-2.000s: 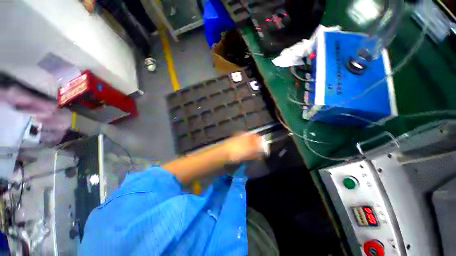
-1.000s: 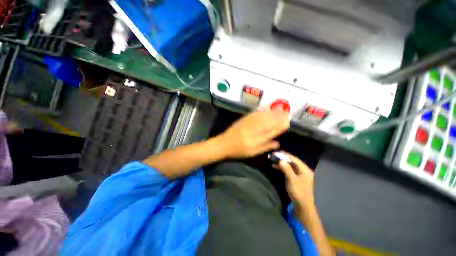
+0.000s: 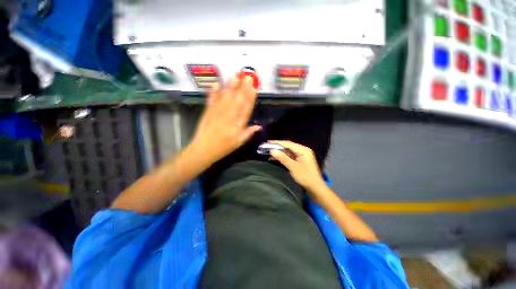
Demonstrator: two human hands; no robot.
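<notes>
My right hand (image 3: pixel 298 163) holds a small watch body (image 3: pixel 270 148) with a pale rim between thumb and fingers, above my lap. My left hand (image 3: pixel 227 117) is to its left, fingers extended towards the panel, with nothing seen in it. Its fingertips overlap the lower edge of the red button (image 3: pixel 248 78) at the panel centre; I cannot tell if they touch it. The press machine (image 3: pixel 243 25) is straight ahead, with red-digit displays (image 3: pixel 292 74) and green buttons (image 3: pixel 335 79) on its front panel.
The white watch tray (image 3: pixel 420 84) with red, green and blue screens is at the upper right. The blue control box (image 3: pixel 73 34) is at the upper left. The black compartment tray (image 3: pixel 102 158) is lower left, below the bench edge. A person's pink sleeve (image 3: pixel 31 257) shows at the lower left.
The view has swung right, so the machine is now centred. My left hand has come from beside the black tray to the panel. My right hand still holds the watch body, as one second ago.
</notes>
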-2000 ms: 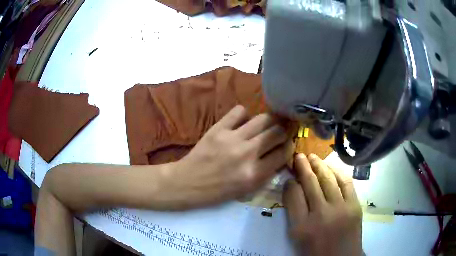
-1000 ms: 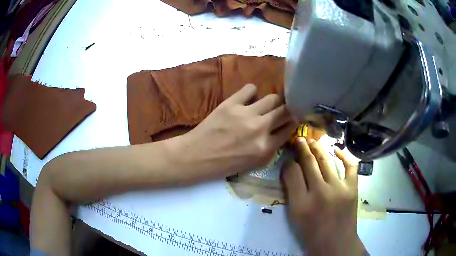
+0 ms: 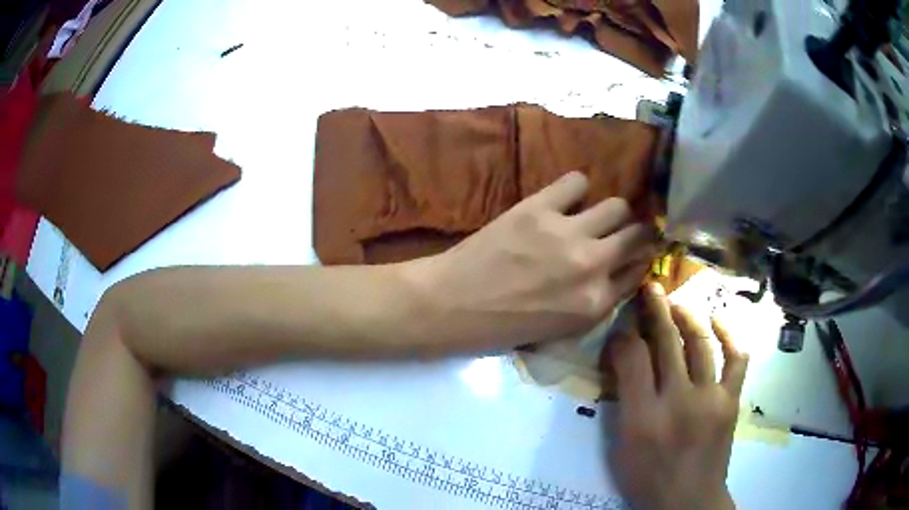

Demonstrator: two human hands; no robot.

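Observation:
A rust-brown gathered panel lies on the white table, its right part reaching under the sewing machine head. My left hand lies on the panel's front right part, fingers bent close to the needle area. My right hand is just in front of the yellow piece at the presser foot, fingertips on or beside the fabric there. A small bit of brown fabric shows right of the foot. The fabric edge under both hands is hidden, so I cannot tell if either hand grips it.
A spare rust-brown cut piece lies at left. Crumpled brown pieces lie behind the needle. Red-handled snips are at right. A printed scale runs along the front edge. Coloured fabrics are at far left.
The camera view has shifted, so table, machine and hands sit further right in the picture. Less brown fabric shows right of the foot than two seconds ago. Both hands stay by the needle.

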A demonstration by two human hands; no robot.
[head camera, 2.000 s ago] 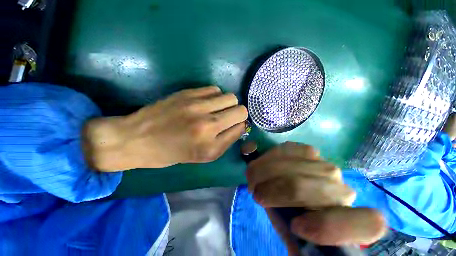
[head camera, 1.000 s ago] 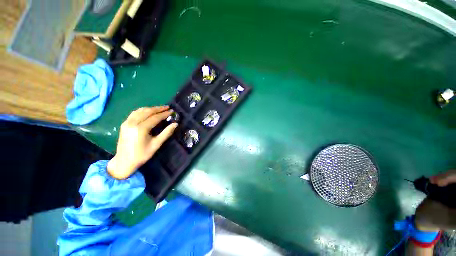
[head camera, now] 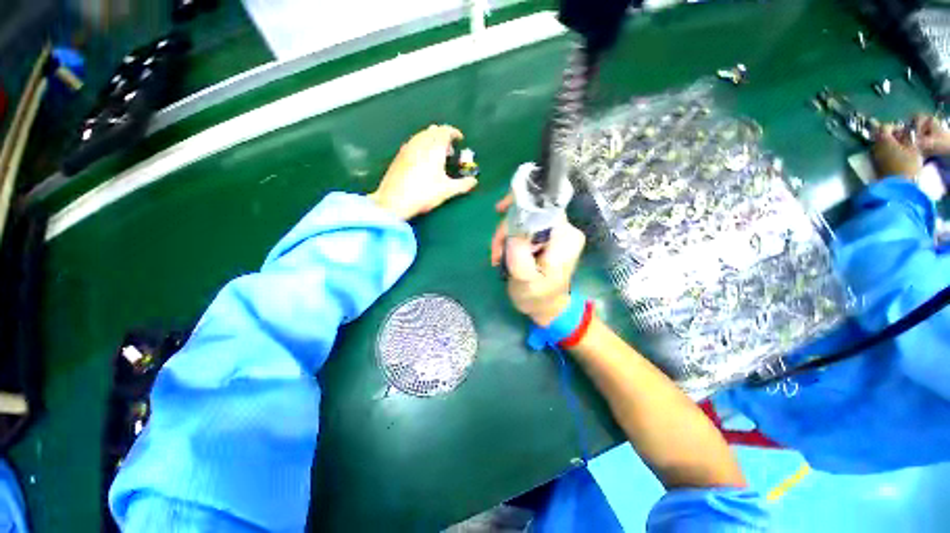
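Note:
A small module with a white and yellow part stands at the far side of the green mat. My left hand is at it, fingers and thumb curved around its left side; whether they touch it cannot be told. My right hand is closed around the electric screwdriver, right of the left hand; the tool's tip is hidden. The round screw plate lies on the mat below my left hand. The black compartment tray is partly hidden by my left sleeve.
Clear blister trays are stacked to the right of my right hand. A thick dark coiled lead hangs above the screwdriver. Another person's hands are at the right edge. A white-edged strip runs along the far side. Another black tray lies beyond it.
The view has swung to the right. My left hand has left the black compartment tray and is at the module across the mat. My right hand, with the screwdriver, is now fully in view.

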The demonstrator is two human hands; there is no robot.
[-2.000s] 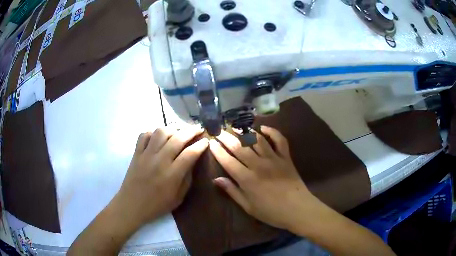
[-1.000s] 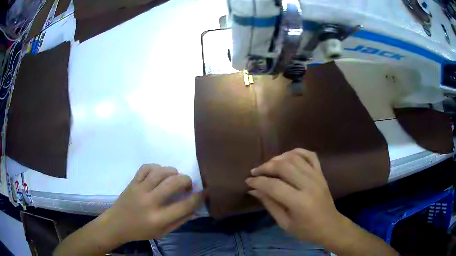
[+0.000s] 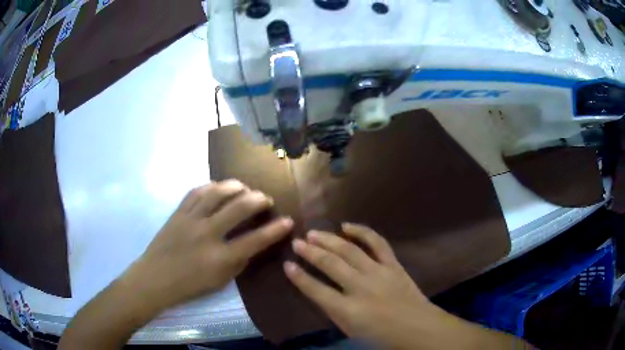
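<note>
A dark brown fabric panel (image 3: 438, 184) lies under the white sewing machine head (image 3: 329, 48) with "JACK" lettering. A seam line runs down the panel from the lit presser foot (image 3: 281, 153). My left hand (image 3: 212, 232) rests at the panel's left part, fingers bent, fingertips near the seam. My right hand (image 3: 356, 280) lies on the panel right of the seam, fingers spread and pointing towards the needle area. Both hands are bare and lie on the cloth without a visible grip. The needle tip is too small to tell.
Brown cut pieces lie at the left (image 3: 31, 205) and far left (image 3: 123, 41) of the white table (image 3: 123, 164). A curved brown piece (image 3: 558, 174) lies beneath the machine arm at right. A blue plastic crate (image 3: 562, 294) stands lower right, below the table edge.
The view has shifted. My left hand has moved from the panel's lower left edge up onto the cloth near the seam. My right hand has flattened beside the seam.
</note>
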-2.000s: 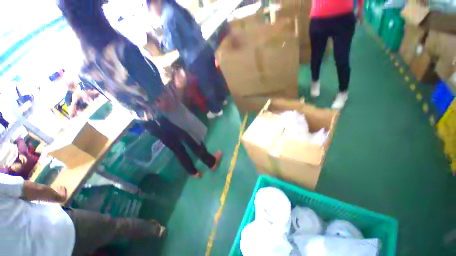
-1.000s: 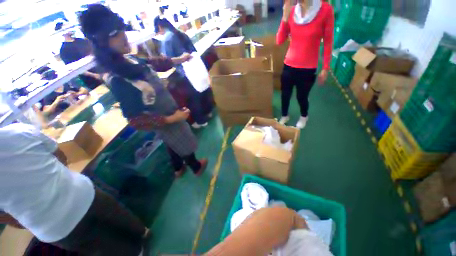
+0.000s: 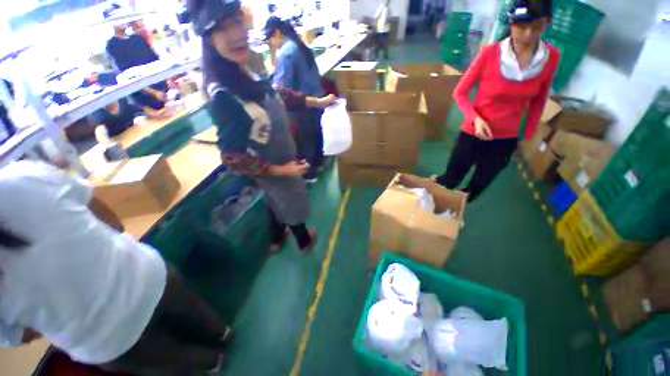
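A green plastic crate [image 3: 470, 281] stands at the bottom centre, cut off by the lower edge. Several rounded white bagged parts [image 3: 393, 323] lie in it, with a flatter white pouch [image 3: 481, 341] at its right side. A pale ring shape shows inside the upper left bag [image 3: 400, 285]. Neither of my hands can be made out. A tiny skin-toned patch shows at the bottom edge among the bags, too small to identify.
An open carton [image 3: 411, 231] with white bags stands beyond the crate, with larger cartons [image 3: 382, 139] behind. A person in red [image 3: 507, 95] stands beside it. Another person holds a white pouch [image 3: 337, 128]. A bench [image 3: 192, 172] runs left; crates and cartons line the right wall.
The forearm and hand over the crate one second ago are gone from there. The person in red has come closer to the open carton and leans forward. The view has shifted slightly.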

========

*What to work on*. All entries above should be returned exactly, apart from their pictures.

*Answer below*.
-2.000s: 
-1.000s: 
+0.000s: 
Demonstrator: two human hands; no robot.
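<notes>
My right hand (image 3: pixel 298 163) holds a small watch body (image 3: pixel 270 148) with a pale rim between thumb and fingers, above my lap. My left hand (image 3: pixel 227 117) is to its left, fingers extended towards the panel, with nothing seen in it. Its fingertips overlap the lower edge of the red button (image 3: pixel 248 78) at the panel centre; I cannot tell if they touch it. The press machine (image 3: pixel 243 25) is straight ahead, with red-digit displays (image 3: pixel 292 74) and green buttons (image 3: pixel 335 79) on its front panel.
The white watch tray (image 3: pixel 420 84) with red, green and blue screens is at the upper right. The blue control box (image 3: pixel 73 34) is at the upper left. The black compartment tray (image 3: pixel 102 158) is lower left, below the bench edge. A person's pink sleeve (image 3: pixel 31 257) shows at the lower left.
The view has swung right, so the machine is now centred. My left hand has come from beside the black tray to the panel. My right hand still holds the watch body, as one second ago.
</notes>
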-2000 ms: 
-1000 ms: 
+0 ms: 

Demonstrator: two human hands; no robot.

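Observation:
A rust-brown gathered panel lies on the white table, its right part reaching under the sewing machine head. My left hand lies on the panel's front right part, fingers bent close to the needle area. My right hand is just in front of the yellow piece at the presser foot, fingertips on or beside the fabric there. A small bit of brown fabric shows right of the foot. The fabric edge under both hands is hidden, so I cannot tell if either hand grips it.
A spare rust-brown cut piece lies at left. Crumpled brown pieces lie behind the needle. Red-handled snips are at right. A printed scale runs along the front edge. Coloured fabrics are at far left.
The camera view has shifted, so table, machine and hands sit further right in the picture. Less brown fabric shows right of the foot than two seconds ago. Both hands stay by the needle.
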
A demonstration by two human hands; no robot.
[head camera, 2.000 s ago] 
[head camera, 1.000 s ago] 
[head camera, now] 
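Note:
A small module with a white and yellow part stands at the far side of the green mat. My left hand is at it, fingers and thumb curved around its left side; whether they touch it cannot be told. My right hand is closed around the electric screwdriver, right of the left hand; the tool's tip is hidden. The round screw plate lies on the mat below my left hand. The black compartment tray is partly hidden by my left sleeve.
Clear blister trays are stacked to the right of my right hand. A thick dark coiled lead hangs above the screwdriver. Another person's hands are at the right edge. A white-edged strip runs along the far side. Another black tray lies beyond it.
The view has swung to the right. My left hand has left the black compartment tray and is at the module across the mat. My right hand, with the screwdriver, is now fully in view.
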
The demonstrator is two human hands; there is no robot.
[-2.000s] 
[-1.000s] 
[+0.000s] 
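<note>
A dark brown fabric panel (image 3: 438, 184) lies under the white sewing machine head (image 3: 329, 48) with "JACK" lettering. A seam line runs down the panel from the lit presser foot (image 3: 281, 153). My left hand (image 3: 212, 232) rests at the panel's left part, fingers bent, fingertips near the seam. My right hand (image 3: 356, 280) lies on the panel right of the seam, fingers spread and pointing towards the needle area. Both hands are bare and lie on the cloth without a visible grip. The needle tip is too small to tell.
Brown cut pieces lie at the left (image 3: 31, 205) and far left (image 3: 123, 41) of the white table (image 3: 123, 164). A curved brown piece (image 3: 558, 174) lies beneath the machine arm at right. A blue plastic crate (image 3: 562, 294) stands lower right, below the table edge.
The view has shifted. My left hand has moved from the panel's lower left edge up onto the cloth near the seam. My right hand has flattened beside the seam.
</note>
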-2.000s: 
-1.000s: 
+0.000s: 
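A green plastic crate [image 3: 470, 281] stands at the bottom centre, cut off by the lower edge. Several rounded white bagged parts [image 3: 393, 323] lie in it, with a flatter white pouch [image 3: 481, 341] at its right side. A pale ring shape shows inside the upper left bag [image 3: 400, 285]. Neither of my hands can be made out. A tiny skin-toned patch shows at the bottom edge among the bags, too small to identify.
An open carton [image 3: 411, 231] with white bags stands beyond the crate, with larger cartons [image 3: 382, 139] behind. A person in red [image 3: 507, 95] stands beside it. Another person holds a white pouch [image 3: 337, 128]. A bench [image 3: 192, 172] runs left; crates and cartons line the right wall.
The forearm and hand over the crate one second ago are gone from there. The person in red has come closer to the open carton and leans forward. The view has shifted slightly.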

The exercise is finished and nothing remains.